Task to carry out:
Please find the lines in the following records that hold "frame", and copy them.

Data records:
□ □ □ □ □

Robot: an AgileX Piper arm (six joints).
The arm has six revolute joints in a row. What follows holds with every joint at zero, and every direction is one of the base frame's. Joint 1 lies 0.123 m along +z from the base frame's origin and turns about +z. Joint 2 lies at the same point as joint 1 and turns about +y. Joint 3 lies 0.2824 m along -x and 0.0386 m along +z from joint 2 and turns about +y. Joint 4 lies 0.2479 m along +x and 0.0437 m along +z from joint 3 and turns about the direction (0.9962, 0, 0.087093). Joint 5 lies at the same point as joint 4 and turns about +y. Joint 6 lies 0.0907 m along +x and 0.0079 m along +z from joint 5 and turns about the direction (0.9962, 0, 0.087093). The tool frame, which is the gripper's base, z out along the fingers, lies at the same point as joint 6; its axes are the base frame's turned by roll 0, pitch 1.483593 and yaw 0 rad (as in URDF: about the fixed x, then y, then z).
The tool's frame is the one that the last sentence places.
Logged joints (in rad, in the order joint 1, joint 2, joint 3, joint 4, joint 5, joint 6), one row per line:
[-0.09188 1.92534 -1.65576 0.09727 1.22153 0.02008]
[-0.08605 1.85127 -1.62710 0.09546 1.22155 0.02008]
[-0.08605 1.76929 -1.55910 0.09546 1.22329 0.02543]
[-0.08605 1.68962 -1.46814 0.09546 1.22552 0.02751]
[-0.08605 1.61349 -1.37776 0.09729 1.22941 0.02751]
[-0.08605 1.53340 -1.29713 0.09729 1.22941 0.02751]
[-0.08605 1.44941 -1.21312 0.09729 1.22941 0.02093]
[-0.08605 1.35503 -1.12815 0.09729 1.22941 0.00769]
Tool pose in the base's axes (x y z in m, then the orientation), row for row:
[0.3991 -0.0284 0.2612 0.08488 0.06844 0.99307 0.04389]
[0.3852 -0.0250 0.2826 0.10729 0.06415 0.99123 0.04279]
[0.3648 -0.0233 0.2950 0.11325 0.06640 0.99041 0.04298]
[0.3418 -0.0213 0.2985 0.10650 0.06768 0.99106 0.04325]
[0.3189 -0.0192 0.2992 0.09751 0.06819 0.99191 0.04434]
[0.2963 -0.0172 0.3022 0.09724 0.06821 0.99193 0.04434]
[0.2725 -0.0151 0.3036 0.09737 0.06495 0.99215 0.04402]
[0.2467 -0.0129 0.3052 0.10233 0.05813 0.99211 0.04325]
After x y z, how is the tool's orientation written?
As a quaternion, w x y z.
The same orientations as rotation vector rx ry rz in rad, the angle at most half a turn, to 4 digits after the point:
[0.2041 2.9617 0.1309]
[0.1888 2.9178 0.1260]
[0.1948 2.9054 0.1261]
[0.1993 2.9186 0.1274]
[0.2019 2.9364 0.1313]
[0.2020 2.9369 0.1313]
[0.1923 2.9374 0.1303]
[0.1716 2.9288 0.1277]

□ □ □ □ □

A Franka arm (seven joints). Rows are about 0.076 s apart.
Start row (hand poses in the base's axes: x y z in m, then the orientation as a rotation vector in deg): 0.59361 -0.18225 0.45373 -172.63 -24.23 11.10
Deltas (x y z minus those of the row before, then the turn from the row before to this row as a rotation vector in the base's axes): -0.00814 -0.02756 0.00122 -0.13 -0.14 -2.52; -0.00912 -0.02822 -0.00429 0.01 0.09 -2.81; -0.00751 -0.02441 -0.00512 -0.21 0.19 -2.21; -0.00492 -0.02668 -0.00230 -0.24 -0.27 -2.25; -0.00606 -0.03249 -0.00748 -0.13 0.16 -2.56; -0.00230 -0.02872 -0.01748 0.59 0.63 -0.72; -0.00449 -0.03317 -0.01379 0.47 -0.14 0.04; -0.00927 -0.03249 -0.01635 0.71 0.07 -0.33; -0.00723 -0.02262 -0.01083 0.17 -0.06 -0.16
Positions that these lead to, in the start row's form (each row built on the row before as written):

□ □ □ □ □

Solution for this exercise:
The arm has six revolute joints in a row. What follows holds with every joint at zero, and every direction is one of the base frame's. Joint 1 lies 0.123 m along +z from the base frame's origin and turns about +z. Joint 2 lies at the same point as joint 1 and turns about +y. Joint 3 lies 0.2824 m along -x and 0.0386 m along +z from joint 2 and turns about +y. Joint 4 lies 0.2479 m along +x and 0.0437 m along +z from joint 3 and turns about the direction (0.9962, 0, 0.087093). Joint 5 lies at the same point as joint 4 and turns about +y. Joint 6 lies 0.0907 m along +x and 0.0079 m along +z from joint 5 and turns about the direction (0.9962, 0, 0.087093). The tool frame, which is the gripper's base, z out along the fingers, lies at the same point as joint 6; its axes are the base frame's turned by roll 0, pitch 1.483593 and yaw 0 rad (as in URDF: about the fixed x, then y, then z).
The tool's frame is the one that the last sentence places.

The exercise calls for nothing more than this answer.